**What is needed**
In the listing below, how many lines carry the word "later"? Reply with only the number.

**Data for analysis**
* * *
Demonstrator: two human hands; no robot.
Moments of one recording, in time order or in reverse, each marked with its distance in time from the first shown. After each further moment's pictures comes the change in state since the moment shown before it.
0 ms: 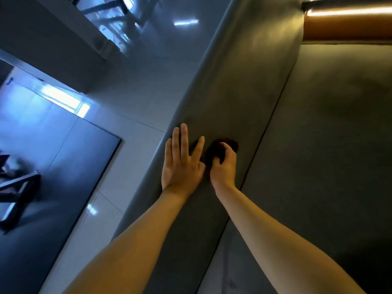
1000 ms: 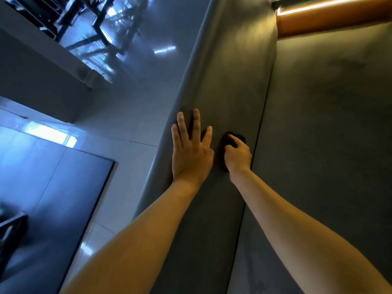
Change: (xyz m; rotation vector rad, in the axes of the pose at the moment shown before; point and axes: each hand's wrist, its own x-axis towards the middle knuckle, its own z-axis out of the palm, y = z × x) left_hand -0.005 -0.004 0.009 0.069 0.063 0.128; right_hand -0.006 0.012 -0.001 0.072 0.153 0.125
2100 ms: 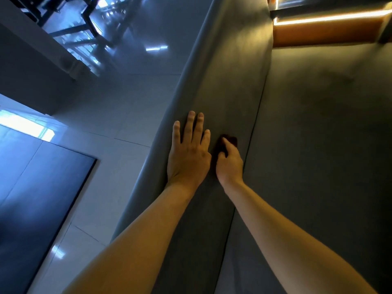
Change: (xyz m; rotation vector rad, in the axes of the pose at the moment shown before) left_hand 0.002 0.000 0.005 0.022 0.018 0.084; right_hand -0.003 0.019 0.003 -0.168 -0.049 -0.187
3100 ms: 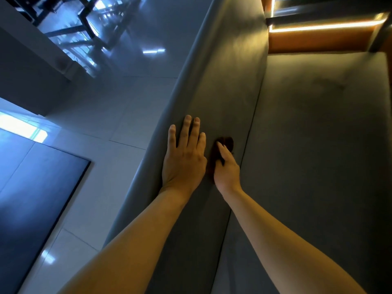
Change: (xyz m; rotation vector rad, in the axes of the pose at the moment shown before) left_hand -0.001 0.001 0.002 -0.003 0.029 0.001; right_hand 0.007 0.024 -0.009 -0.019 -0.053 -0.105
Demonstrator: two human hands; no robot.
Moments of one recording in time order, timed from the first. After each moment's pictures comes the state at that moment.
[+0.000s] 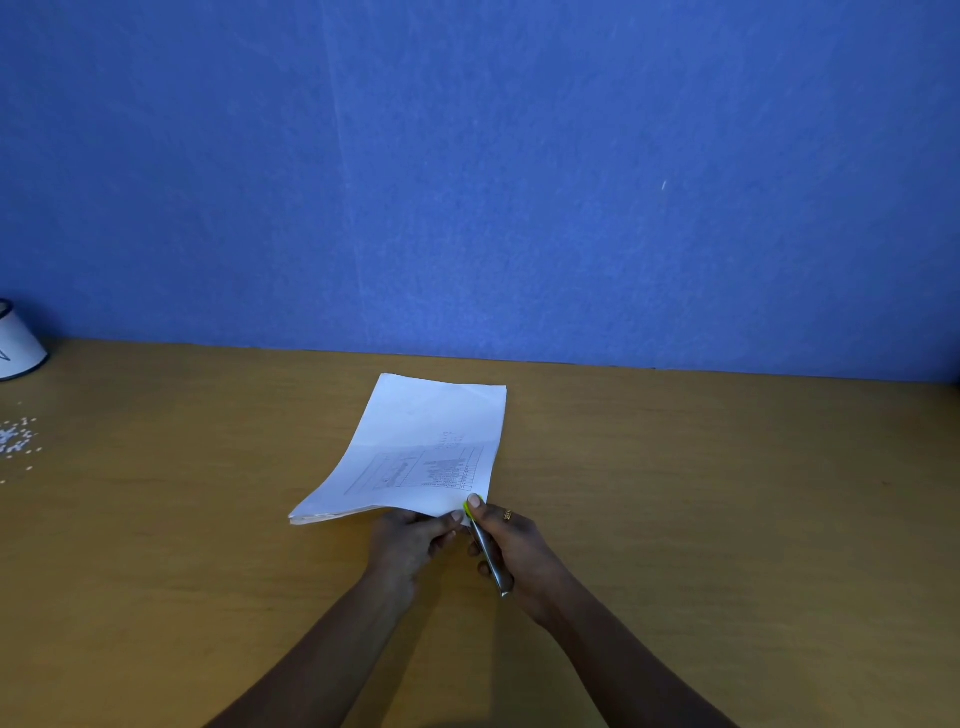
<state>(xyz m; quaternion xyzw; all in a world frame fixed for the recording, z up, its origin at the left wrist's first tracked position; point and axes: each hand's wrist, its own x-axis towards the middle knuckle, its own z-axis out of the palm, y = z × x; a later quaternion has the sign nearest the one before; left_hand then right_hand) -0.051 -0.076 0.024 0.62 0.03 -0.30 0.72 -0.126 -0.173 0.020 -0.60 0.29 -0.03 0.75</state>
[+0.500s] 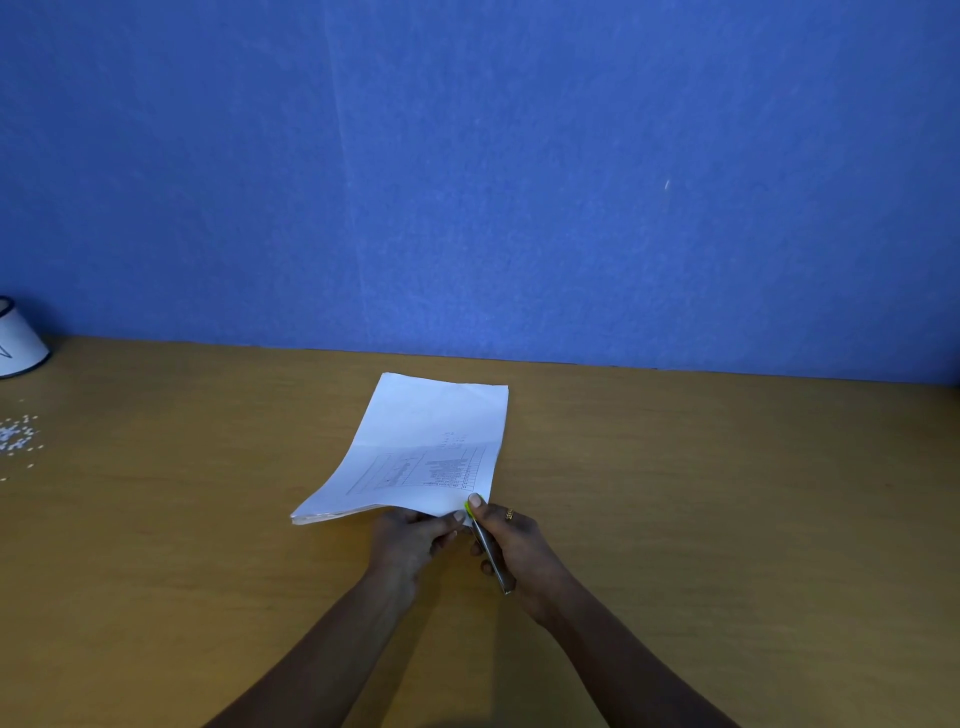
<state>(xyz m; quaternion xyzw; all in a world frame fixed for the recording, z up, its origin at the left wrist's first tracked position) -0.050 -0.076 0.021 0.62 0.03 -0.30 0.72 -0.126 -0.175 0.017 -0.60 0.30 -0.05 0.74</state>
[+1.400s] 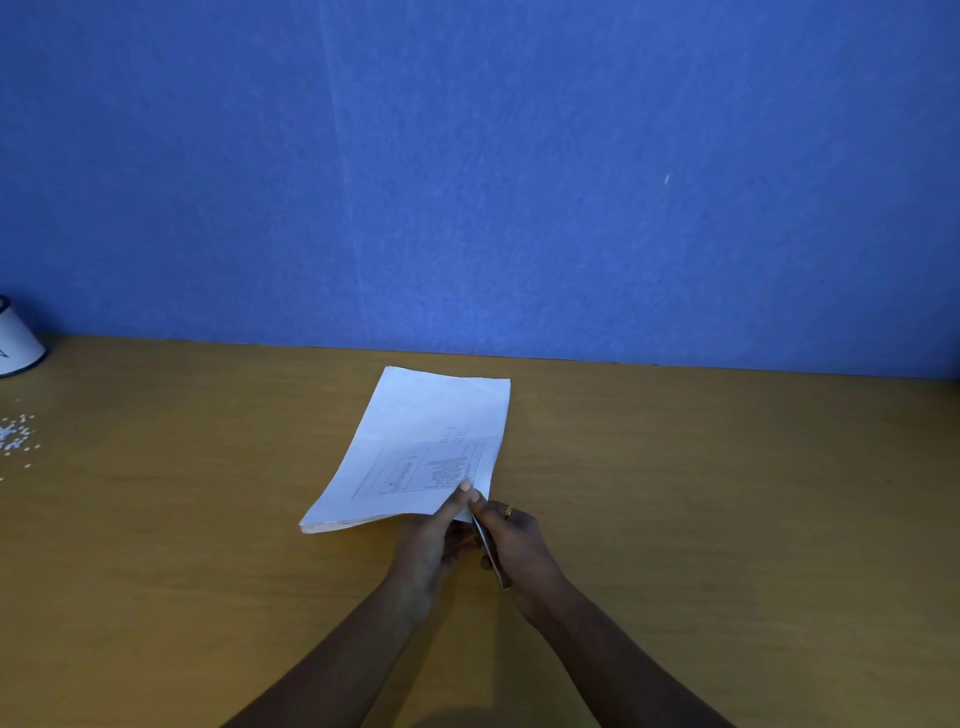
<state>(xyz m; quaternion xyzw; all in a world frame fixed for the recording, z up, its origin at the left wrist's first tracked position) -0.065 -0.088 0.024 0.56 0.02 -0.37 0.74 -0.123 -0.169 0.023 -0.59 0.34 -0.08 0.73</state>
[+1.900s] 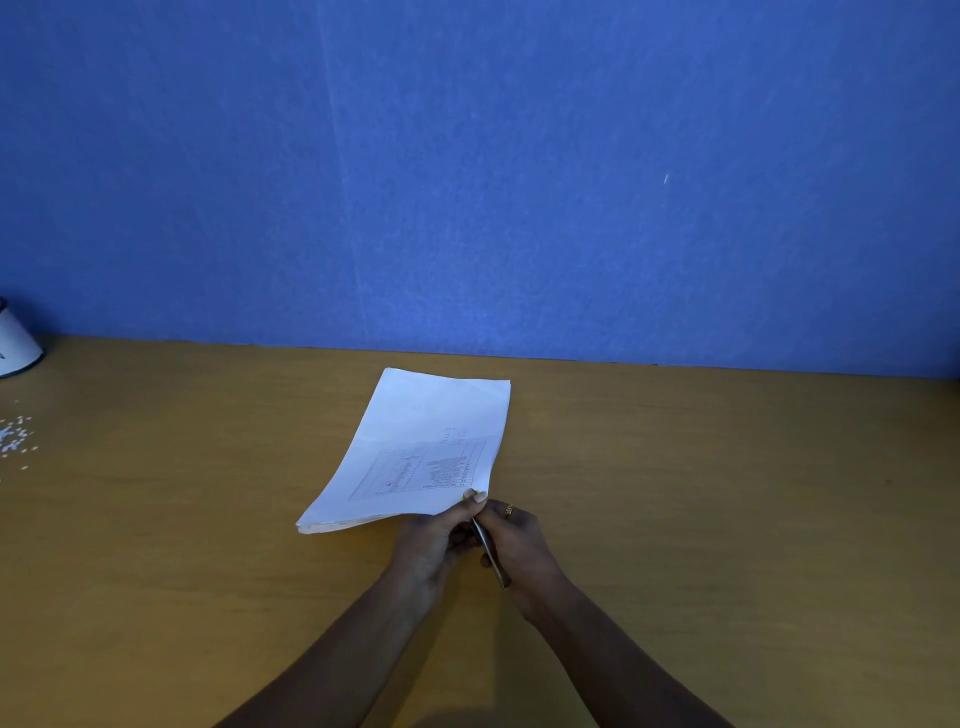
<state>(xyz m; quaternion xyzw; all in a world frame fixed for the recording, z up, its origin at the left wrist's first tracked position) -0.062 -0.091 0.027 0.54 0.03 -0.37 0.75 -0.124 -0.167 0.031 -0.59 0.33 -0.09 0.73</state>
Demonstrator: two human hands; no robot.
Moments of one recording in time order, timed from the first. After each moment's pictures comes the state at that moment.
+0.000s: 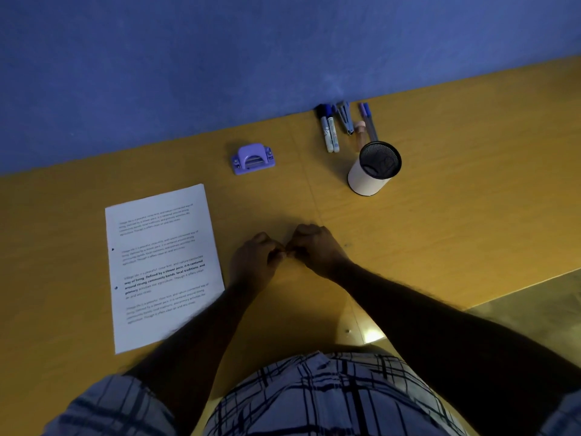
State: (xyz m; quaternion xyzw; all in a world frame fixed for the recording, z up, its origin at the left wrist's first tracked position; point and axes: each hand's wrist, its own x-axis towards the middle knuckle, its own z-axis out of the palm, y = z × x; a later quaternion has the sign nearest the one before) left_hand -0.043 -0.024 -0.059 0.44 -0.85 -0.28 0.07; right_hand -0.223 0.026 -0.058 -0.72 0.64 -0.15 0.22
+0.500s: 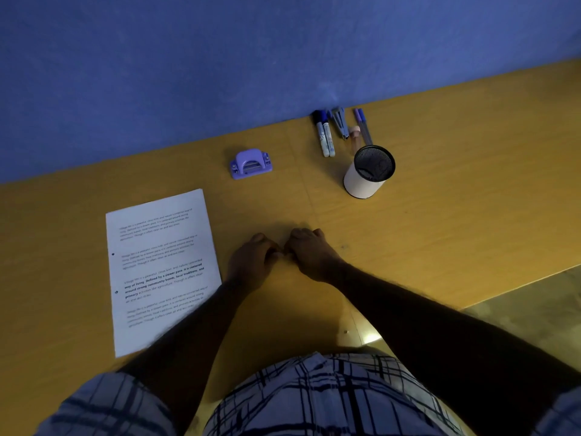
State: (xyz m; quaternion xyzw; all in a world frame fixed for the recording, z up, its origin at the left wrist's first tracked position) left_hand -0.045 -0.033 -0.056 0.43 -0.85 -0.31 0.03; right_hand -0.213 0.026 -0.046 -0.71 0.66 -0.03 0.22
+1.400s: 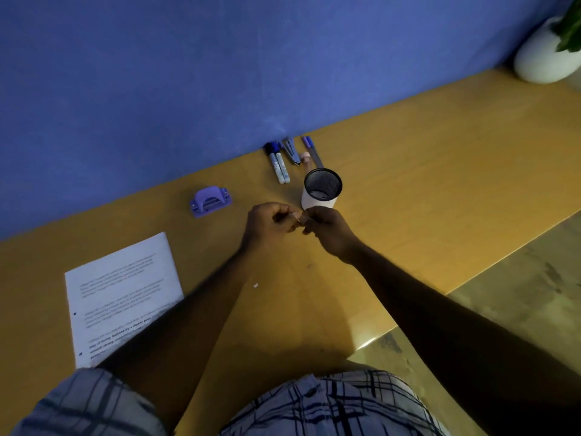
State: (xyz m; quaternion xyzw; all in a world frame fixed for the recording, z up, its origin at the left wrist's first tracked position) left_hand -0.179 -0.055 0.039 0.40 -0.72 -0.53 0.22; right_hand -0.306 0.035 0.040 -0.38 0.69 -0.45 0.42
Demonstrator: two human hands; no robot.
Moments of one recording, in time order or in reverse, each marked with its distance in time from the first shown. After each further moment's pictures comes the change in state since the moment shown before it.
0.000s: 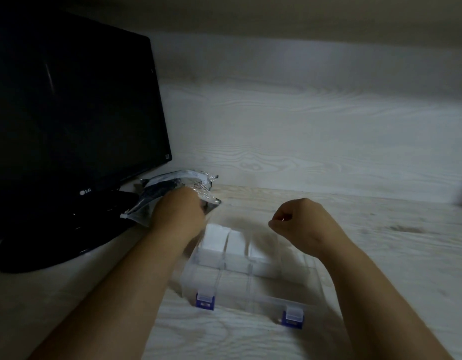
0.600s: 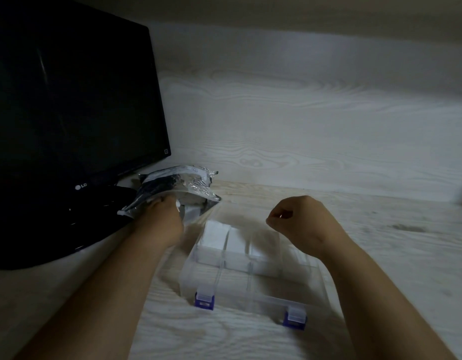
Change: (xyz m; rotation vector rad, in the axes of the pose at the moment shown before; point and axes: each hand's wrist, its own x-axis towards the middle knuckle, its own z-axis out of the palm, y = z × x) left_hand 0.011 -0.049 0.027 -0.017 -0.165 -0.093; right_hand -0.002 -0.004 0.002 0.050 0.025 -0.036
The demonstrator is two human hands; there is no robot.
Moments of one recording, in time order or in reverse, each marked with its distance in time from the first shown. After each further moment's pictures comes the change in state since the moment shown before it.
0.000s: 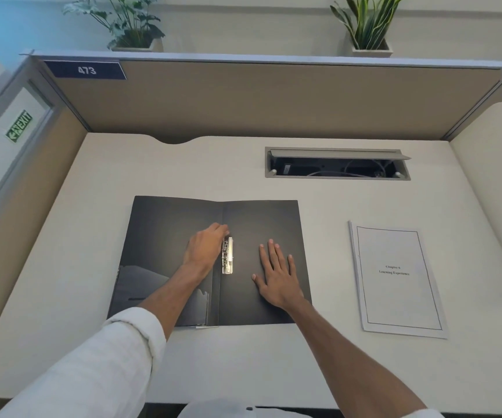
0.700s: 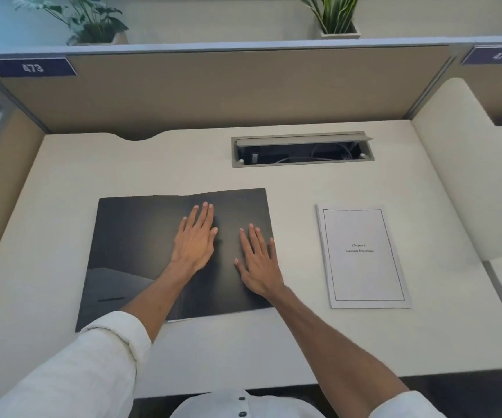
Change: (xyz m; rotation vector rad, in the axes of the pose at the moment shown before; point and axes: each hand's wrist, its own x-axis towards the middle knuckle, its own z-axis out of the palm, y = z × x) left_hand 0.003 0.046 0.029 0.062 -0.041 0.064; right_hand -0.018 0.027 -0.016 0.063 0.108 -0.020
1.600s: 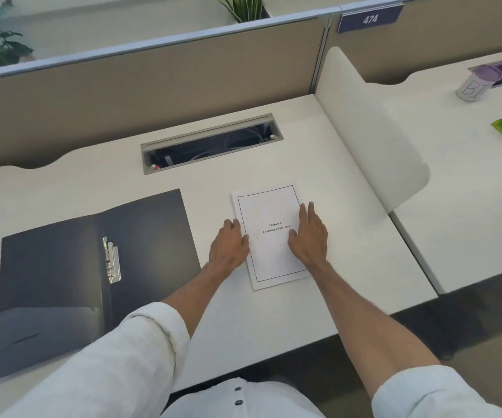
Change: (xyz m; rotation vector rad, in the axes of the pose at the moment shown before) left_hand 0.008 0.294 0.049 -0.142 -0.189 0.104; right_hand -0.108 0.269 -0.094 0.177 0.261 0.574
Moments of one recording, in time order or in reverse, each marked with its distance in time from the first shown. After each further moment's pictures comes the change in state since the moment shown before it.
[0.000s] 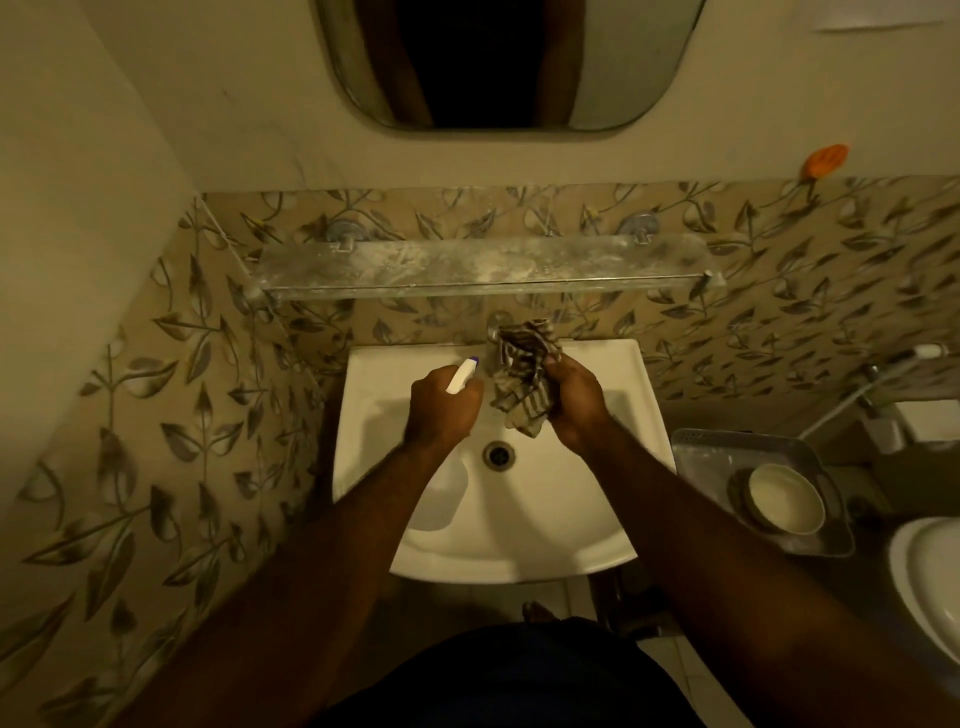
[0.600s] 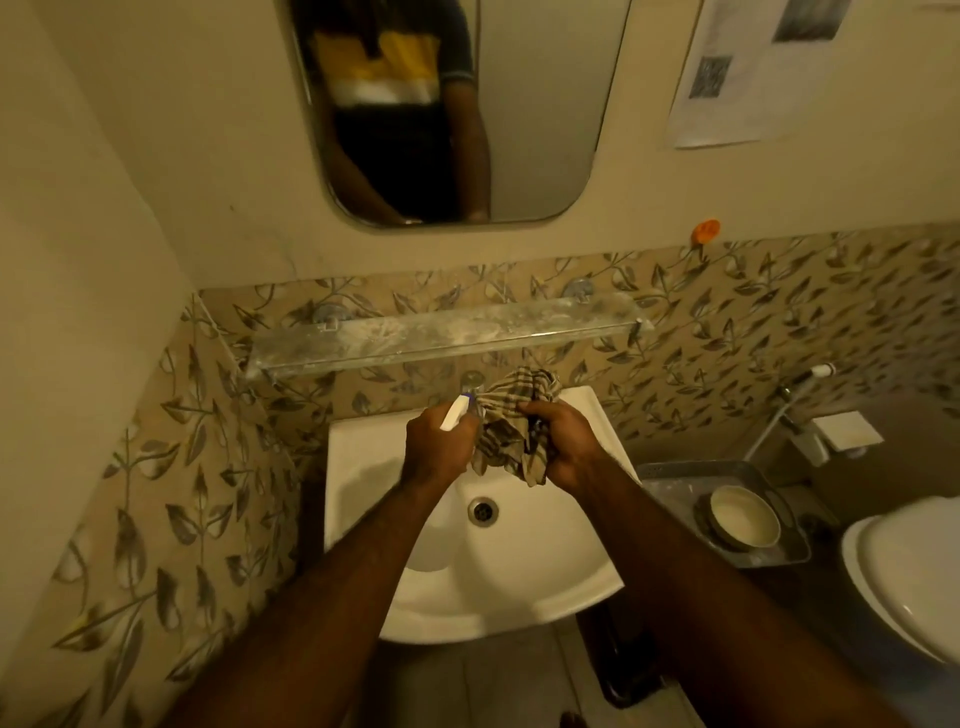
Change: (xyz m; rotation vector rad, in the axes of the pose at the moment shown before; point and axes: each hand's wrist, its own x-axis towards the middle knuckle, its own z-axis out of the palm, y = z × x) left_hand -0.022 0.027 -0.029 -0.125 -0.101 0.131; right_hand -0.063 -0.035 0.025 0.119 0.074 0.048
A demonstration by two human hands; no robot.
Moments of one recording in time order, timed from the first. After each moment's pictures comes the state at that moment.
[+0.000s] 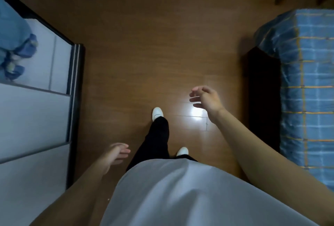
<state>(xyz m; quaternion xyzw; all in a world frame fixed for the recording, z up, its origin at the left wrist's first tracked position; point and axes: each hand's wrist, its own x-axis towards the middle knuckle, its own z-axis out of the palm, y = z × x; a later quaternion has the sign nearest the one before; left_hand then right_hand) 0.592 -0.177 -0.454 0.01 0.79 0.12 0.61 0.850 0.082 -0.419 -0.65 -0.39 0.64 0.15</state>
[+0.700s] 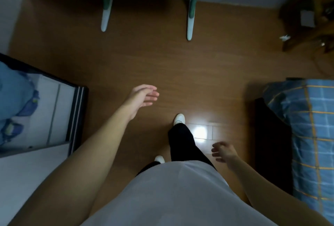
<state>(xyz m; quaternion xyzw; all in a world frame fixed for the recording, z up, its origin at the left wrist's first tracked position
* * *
**Task answer**
3